→ **Work instructions**:
What you produce should be every line from the data that includes "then".

----- Exercise data

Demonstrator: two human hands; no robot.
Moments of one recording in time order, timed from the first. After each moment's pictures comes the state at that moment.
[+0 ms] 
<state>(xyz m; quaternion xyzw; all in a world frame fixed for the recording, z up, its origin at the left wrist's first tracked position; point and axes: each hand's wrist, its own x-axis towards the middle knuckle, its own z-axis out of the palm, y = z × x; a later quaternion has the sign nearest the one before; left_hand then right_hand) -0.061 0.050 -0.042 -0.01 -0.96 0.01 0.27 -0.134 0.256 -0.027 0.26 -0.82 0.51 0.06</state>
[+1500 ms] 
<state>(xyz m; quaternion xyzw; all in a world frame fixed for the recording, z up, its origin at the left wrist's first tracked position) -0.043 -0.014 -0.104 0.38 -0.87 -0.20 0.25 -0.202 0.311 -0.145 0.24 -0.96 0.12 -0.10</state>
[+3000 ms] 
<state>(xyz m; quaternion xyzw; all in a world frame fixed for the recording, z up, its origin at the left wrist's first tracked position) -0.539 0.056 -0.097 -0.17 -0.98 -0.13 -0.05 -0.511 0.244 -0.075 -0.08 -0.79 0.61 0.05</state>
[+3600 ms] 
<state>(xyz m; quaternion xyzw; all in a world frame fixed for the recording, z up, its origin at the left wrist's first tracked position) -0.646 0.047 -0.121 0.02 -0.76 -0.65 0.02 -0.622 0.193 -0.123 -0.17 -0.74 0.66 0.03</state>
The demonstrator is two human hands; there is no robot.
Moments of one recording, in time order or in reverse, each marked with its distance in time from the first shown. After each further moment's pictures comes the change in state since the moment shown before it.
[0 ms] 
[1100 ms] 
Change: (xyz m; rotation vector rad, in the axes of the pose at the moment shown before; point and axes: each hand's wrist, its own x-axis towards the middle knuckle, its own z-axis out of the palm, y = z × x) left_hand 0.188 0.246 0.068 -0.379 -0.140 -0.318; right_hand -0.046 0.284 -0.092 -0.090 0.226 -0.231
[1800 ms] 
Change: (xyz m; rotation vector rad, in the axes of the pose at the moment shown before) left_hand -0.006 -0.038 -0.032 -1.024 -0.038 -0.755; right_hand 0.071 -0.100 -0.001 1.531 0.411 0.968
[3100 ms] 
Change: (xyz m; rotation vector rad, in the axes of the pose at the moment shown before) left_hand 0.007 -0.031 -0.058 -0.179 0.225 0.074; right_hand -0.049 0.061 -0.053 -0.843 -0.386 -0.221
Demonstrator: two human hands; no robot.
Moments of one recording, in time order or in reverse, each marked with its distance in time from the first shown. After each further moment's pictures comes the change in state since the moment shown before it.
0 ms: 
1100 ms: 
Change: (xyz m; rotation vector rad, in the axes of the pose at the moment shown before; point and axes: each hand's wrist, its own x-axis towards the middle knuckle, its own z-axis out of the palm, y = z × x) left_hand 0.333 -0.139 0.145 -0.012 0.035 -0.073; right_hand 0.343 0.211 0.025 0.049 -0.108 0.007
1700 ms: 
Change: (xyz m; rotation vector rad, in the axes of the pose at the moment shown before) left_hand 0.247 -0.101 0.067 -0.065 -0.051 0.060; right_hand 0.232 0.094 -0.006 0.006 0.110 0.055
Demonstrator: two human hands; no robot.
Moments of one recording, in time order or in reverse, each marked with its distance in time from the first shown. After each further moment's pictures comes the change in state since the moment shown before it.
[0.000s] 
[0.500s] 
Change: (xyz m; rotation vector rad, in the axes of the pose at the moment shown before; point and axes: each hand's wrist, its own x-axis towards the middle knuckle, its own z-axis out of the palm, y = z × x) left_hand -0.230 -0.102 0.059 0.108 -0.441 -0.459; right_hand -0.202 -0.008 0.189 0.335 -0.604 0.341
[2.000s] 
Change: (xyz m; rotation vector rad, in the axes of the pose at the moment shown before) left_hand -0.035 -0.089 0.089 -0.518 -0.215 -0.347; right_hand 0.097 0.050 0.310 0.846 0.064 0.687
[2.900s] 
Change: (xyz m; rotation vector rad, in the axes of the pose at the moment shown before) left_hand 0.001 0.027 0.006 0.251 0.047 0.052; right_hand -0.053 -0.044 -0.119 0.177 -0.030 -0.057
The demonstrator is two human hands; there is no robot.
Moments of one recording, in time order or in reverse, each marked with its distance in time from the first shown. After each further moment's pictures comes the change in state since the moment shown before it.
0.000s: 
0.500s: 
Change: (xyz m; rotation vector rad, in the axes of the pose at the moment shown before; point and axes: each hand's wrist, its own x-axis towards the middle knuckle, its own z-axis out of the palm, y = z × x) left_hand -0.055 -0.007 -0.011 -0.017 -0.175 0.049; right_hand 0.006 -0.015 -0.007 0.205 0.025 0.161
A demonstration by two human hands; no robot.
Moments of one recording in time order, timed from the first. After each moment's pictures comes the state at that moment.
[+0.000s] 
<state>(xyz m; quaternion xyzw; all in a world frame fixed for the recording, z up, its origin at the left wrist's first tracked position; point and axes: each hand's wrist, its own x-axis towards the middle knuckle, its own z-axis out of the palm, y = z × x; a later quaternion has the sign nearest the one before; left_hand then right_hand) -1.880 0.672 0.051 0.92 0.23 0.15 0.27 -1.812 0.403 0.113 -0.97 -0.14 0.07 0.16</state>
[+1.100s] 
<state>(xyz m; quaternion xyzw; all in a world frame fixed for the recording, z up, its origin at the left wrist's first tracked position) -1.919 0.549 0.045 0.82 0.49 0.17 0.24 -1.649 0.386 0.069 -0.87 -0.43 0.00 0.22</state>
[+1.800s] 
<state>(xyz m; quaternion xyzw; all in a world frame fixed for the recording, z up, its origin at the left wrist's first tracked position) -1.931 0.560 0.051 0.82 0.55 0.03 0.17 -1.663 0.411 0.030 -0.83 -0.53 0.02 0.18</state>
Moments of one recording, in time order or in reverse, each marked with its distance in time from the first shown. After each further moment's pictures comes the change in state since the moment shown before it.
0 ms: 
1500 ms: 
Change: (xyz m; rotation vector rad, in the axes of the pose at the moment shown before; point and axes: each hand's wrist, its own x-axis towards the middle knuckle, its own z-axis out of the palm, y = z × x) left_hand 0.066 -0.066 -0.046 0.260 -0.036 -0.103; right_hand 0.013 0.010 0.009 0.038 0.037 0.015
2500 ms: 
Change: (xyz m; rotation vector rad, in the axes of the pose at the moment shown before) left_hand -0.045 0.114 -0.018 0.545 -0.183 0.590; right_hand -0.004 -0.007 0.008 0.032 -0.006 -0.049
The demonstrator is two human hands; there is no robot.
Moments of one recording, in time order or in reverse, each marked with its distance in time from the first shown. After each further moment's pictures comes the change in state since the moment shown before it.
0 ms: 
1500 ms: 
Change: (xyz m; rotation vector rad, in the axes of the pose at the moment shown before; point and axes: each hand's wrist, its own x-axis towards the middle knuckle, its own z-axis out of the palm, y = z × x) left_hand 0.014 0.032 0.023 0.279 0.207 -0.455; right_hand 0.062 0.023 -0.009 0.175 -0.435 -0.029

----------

→ **Reply**:
<state>(xyz m; quaternion xyzw; all in a world frame fixed for the recording, z up, its origin at the left wrist's first tracked position; point and axes: each hand's wrist, its own x-axis towards the middle knuckle, its own z-axis out of the palm, y = z × x; a later quaternion has the sign nearest the one before; left_hand then right_hand) -0.061 0.050 -0.042 -0.01 -0.96 0.01 0.27 -0.134 0.256 -0.027 0.26 -0.82 0.51 0.06</state>
<state>(xyz m; quaternion xyzw; all in a world frame fixed for the recording, z up, its origin at the left wrist's first tracked position; point and axes: each hand's wrist, its own x-axis towards the middle knuckle, its own z-axis out of the palm, y = z × x; a later quaternion has the sign nearest the one before; left_hand then right_hand) -1.880 0.672 0.051 0.92 0.23 0.15 0.27 -1.812 0.403 0.113 -0.97 -0.14 0.07 0.16</state>

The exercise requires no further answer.